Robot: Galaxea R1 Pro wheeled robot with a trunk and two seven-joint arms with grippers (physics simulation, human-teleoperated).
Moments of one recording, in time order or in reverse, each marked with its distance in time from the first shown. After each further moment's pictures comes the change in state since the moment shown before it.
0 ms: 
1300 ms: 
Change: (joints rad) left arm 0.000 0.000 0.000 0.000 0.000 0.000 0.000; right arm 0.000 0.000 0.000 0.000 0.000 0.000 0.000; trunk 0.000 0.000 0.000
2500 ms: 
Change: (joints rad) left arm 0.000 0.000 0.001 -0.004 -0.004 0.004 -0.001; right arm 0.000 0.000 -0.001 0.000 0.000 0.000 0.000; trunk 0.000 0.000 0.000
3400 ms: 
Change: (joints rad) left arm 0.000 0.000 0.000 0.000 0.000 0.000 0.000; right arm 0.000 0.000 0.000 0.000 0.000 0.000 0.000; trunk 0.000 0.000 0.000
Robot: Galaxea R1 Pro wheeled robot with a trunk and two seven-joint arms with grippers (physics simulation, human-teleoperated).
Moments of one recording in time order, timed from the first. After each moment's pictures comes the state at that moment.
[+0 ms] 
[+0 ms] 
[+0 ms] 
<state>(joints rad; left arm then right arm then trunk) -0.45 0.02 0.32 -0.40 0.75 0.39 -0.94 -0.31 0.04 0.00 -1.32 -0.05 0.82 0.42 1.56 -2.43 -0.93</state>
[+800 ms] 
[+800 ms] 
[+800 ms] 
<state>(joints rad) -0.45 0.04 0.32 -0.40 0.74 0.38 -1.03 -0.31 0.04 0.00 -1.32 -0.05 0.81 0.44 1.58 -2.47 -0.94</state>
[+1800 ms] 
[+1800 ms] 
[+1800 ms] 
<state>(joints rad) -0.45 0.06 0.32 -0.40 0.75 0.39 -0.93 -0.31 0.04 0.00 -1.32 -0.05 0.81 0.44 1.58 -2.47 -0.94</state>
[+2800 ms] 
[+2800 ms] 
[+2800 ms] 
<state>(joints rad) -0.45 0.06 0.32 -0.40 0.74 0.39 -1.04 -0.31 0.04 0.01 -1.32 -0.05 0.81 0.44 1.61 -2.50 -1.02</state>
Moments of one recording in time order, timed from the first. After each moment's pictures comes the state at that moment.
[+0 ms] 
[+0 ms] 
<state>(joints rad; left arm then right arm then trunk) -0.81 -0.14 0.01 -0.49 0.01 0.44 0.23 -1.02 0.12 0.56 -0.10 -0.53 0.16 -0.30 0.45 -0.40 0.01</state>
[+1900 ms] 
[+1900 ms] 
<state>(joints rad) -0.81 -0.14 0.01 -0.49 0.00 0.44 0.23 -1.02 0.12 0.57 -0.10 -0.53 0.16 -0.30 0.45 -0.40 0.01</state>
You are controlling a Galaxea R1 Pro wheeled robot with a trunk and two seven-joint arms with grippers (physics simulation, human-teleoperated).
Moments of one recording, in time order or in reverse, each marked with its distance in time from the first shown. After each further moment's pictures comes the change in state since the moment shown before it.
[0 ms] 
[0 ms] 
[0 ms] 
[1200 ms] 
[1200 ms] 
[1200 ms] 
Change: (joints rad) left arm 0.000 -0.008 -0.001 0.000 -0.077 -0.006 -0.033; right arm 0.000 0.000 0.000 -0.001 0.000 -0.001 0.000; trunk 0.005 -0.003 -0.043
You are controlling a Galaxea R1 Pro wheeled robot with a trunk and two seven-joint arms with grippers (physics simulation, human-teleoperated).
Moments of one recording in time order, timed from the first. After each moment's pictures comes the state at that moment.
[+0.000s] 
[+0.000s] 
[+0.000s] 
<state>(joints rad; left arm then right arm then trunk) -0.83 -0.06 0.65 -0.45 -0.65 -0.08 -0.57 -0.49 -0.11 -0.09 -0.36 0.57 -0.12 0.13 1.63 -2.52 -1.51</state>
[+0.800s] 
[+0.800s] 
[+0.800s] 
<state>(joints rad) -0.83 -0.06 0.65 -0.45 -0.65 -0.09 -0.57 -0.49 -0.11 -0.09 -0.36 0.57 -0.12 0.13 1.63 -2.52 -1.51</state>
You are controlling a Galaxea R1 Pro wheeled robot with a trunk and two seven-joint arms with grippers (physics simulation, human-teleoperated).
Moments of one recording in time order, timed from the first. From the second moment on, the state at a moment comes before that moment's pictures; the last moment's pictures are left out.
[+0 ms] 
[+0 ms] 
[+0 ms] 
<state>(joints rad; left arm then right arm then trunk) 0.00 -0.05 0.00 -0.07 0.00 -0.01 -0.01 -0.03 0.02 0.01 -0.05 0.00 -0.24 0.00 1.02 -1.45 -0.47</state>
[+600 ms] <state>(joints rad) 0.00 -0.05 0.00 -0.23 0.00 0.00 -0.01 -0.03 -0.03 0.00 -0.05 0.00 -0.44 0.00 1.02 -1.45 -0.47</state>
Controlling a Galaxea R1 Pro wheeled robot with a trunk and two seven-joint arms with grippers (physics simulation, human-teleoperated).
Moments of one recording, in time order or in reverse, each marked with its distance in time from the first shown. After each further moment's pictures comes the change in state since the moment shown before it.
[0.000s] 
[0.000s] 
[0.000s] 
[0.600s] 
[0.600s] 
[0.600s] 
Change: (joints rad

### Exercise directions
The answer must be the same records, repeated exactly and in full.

### Problem solution
Robot: Galaxea R1 Pro wheeled robot with a trunk and two seven-joint arms with grippers (physics simulation, human-teleoperated).
Moments of one recording, in time order or in reverse, each marked with its distance in time from the first shown. After each further moment's pictures comes the change in state since the moment shown before it.
0 ms: 
1300 ms: 
Change: (joints rad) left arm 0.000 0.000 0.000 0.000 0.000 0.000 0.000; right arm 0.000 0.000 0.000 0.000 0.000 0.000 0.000; trunk 0.000 0.000 0.000
2500 ms: 
Change: (joints rad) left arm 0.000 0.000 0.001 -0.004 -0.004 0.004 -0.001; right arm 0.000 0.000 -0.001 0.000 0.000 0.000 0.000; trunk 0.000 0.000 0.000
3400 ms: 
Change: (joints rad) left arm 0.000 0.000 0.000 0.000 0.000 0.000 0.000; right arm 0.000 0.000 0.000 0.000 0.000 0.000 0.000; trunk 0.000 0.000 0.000
Robot: Galaxea R1 Pro wheeled robot with a trunk and two seven-joint arms with grippers (physics simulation, human-teleoperated).
Moments of one recording in time order, timed from the first. After each moment's pictures comes the state at that moment.
[+0 ms] 
[+0 ms] 
[+0 ms] 
<state>(joints rad; left arm then right arm then trunk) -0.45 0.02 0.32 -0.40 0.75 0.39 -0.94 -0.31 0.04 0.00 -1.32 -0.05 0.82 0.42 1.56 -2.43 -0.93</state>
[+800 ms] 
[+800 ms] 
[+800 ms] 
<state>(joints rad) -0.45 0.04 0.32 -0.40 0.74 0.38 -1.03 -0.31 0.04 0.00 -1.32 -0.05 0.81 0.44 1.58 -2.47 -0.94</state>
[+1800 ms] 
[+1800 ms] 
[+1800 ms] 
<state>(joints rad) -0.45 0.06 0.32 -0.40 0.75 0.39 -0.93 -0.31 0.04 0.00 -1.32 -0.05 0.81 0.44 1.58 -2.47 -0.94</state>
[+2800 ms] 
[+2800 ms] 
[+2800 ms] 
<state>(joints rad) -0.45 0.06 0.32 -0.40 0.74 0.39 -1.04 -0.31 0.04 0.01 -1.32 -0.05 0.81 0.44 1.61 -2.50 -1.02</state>
Moments of one recording in time order, timed from the first. After each moment's pictures comes the state at that moment.
[+0 ms] 
[+0 ms] 
<state>(joints rad; left arm then right arm then trunk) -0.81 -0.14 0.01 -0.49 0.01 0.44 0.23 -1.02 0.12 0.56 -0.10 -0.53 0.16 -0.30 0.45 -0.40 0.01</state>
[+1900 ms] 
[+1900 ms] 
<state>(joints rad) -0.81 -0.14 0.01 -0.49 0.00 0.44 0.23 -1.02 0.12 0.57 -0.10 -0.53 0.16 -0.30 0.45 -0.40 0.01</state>
You are controlling a Galaxea R1 Pro wheeled robot with a trunk and two seven-joint arms with grippers (physics simulation, human-teleoperated).
Moments of one recording, in time order or in reverse, each marked with its distance in time from the first shown. After each further moment's pictures comes the change in state since the moment shown before it.
[0 ms] 
[0 ms] 
[0 ms] 
[1200 ms] 
[1200 ms] 
[1200 ms] 
Change: (joints rad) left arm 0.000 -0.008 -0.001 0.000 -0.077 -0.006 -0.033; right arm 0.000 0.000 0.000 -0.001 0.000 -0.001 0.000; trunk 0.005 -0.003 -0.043
You are controlling a Galaxea R1 Pro wheeled robot with a trunk and two seven-joint arms with grippers (physics simulation, human-teleoperated).
Moments of one recording in time order, timed from the first. After each moment's pictures comes the state at that moment.
[+0.000s] 
[+0.000s] 
[+0.000s] 
<state>(joints rad; left arm then right arm then trunk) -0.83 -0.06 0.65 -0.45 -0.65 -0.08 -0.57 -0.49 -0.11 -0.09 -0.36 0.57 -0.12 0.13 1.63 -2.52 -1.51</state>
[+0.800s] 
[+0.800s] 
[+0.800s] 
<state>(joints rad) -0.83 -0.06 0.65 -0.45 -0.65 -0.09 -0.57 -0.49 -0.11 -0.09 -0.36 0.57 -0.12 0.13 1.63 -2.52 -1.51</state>
You are controlling a Galaxea R1 Pro wheeled robot with a trunk and two seven-joint arms with grippers (physics simulation, human-teleoperated).
Moments of one recording in time order, timed from the first. From the second moment on, the state at a moment comes before that moment's pictures; the last moment's pictures are left out.
[+0 ms] 
[+0 ms] 
[+0 ms] 
<state>(joints rad; left arm then right arm then trunk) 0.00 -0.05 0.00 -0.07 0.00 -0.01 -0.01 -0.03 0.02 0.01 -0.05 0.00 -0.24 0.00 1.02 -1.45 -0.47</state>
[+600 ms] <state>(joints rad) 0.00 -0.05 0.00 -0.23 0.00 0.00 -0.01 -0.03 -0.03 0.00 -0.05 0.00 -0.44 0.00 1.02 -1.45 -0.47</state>
Controlling a Galaxea R1 Pro wheeled robot with a trunk and two seven-joint arms with grippers (physics simulation, human-teleoperated).
Moments of one recording, in time order or in reverse, each marked with its distance in time from the first shown. After each further moment's pictures comes the change in state since the moment shown before it.
[0.000s] 
[0.000s] 
[0.000s] 
[0.600s] 
[0.600s] 
[0.600s] 
Change: (joints rad

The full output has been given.